If there isn’t a template available for what you’re looking for, you can always try one of our more general templates like {IS clause called "<clause name>"} (e.g., {IS clause called "confidentiality"}) or {IS clause that "<clause description>"} (e.g., {IS clause that "imposes a duty of confidentiality"}). We don’t yet have very many templates for non-contractual classifications, however, our models have been trained on an equal mix of contracts, cases and legislation, so you can always write your own queries for anything not covered by an existing template. In addition to allowing you to invoke query templates, IQL also enables you to string statements together using logical operators like AND, OR, and NOT, as well as the > and < comparison operators and the + operator for averaging.

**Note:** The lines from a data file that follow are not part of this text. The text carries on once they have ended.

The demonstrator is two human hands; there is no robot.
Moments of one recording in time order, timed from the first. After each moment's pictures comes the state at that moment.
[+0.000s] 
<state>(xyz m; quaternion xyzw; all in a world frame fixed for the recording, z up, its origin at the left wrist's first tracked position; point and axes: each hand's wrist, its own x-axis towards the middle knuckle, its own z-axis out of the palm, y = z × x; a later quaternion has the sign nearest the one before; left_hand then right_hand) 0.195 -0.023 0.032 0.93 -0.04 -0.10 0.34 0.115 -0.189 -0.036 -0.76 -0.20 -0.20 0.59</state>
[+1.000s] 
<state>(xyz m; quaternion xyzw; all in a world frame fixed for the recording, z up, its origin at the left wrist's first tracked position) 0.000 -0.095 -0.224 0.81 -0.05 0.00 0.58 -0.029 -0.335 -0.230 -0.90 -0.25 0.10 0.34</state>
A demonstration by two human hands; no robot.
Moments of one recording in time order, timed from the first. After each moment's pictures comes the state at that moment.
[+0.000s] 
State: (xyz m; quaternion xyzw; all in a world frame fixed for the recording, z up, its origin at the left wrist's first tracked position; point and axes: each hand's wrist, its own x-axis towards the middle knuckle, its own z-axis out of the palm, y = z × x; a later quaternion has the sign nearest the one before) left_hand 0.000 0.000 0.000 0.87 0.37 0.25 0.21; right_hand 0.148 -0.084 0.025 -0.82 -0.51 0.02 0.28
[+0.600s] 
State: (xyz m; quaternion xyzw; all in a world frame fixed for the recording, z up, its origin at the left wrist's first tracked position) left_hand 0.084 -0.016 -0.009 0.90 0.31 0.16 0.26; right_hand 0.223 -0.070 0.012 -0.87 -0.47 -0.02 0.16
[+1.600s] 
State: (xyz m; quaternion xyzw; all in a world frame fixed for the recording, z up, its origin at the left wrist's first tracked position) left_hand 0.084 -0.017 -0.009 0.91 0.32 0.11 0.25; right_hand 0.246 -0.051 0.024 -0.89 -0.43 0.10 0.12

For example, if we wanted to identify confidentiality clauses that apply to you and you alone, we could use this query: {IS confidentiality clause} AND {IS clause obligating "You"} AND {IS unilateral clause}.
response = client.classifications.universal.create(
    model="kanon-universal-classifier",
    query='{IS confidentiality clause} AND {IS clause obligating "You"} AND {IS unilateral clause}',
    texts=[tos],
)
classification = response.classifications[0]

print_classification(classification)
That query pulls up the top chunk from before, which is indeed a unilateral confidentiality clause.